EXERCISE DETAILS:
With pictures omitted, restate the data word for word.

DATA BELOW START

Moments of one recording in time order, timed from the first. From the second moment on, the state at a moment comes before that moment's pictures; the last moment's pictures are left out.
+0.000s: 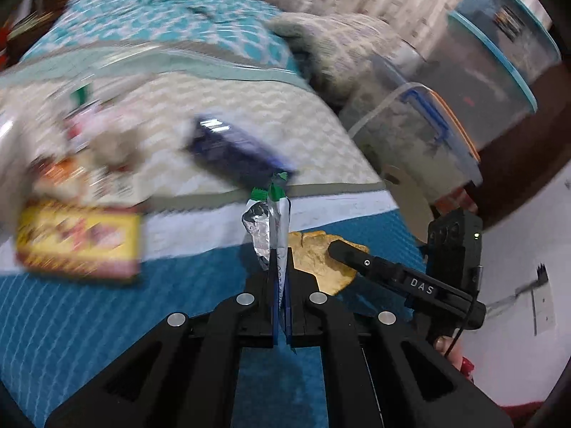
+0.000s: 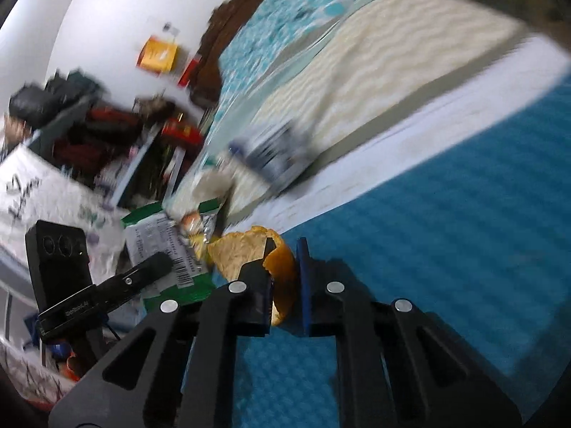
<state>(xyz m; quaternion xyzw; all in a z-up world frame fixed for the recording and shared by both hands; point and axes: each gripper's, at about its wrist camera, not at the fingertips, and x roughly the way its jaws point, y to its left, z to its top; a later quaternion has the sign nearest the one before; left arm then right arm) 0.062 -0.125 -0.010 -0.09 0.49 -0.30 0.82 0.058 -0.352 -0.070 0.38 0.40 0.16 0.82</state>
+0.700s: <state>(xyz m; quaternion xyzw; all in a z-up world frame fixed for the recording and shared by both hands) 0.108 -0.476 -0.020 0.08 0.47 -0.46 0.75 -0.047 -0.626 -0.056 0.46 0.23 -0.17 0.84</state>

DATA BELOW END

WRITTEN RESPONSE:
Moments of one recording in time order, timed from the first. From the second moment on, the state at a moment comes before that moment's pictures; the last moment's pictures are left out.
+0.000s: 
+0.000s: 
<state>(xyz m; quaternion xyzw; all in a z-up world frame fixed for the recording and shared by both hands; point and axes: each gripper's, at about its wrist camera, not at the fingertips, and x roughly the way its jaws point, y to its left, z to its top; a later quaternion has the sign nearest the one before; left arm then right arm) 0.062 -0.125 -0.010 -0.09 0.49 -0.30 0.82 0.058 -0.352 -0.070 0.38 0.40 0.16 0.82</state>
+0.700s: <state>(xyz m; quaternion xyzw; all in a z-up world frame fixed for the recording and shared by both hands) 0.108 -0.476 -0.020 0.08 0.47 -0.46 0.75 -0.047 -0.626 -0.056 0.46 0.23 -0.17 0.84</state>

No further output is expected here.